→ **REQUIREMENT**: Check the records below line by line, and report how many lines include the string "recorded". No other words are needed.

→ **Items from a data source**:
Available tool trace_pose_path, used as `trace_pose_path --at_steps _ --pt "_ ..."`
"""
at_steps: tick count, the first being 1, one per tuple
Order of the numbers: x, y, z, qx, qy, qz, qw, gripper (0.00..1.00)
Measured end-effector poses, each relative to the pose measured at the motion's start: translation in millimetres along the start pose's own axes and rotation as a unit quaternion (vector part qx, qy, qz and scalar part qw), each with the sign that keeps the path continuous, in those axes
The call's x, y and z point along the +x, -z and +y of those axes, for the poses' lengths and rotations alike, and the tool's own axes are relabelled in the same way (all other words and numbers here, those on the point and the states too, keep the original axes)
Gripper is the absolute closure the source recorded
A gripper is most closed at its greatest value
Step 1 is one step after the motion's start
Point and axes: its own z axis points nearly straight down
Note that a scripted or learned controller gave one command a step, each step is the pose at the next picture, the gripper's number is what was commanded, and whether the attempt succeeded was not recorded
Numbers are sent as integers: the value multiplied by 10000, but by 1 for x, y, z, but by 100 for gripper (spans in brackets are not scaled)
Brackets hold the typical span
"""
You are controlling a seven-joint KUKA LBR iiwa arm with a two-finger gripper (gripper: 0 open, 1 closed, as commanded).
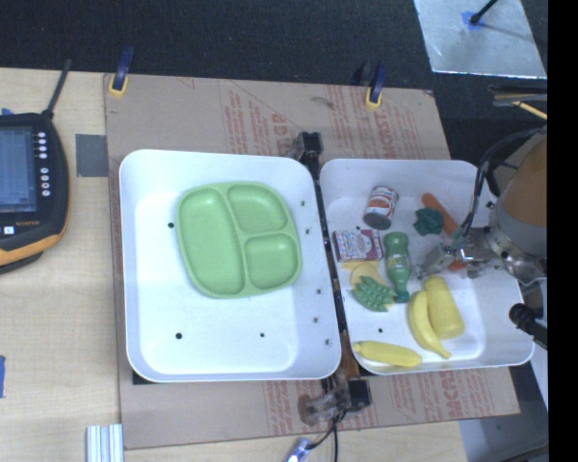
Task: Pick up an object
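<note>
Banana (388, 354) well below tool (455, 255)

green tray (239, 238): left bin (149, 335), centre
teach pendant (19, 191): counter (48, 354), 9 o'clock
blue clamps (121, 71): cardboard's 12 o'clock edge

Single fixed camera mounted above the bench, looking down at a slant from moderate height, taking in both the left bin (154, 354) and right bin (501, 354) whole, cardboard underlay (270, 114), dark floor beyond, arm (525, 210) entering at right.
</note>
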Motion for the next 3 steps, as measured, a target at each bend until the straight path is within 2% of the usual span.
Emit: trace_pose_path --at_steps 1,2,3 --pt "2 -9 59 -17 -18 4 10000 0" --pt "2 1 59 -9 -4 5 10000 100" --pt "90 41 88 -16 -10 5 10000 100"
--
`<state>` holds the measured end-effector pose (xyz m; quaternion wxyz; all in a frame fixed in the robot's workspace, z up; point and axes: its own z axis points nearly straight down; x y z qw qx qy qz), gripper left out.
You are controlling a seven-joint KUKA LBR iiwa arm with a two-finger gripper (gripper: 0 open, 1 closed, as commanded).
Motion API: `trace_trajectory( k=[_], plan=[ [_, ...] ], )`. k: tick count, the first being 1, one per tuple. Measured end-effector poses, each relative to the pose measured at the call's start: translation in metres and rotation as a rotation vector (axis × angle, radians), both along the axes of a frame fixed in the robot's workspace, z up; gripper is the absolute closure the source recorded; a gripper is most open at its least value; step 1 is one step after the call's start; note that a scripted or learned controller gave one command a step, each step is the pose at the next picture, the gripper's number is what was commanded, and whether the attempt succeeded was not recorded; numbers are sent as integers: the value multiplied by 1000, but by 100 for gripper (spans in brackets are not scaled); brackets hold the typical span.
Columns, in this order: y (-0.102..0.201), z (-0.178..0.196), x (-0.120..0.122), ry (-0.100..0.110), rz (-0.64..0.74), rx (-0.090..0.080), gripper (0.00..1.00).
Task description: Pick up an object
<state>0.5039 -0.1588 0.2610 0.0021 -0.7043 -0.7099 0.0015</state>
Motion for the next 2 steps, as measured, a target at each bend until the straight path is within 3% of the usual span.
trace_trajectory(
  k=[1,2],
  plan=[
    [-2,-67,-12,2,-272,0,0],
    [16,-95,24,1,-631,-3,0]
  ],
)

→ **ANSWER BOX**: 3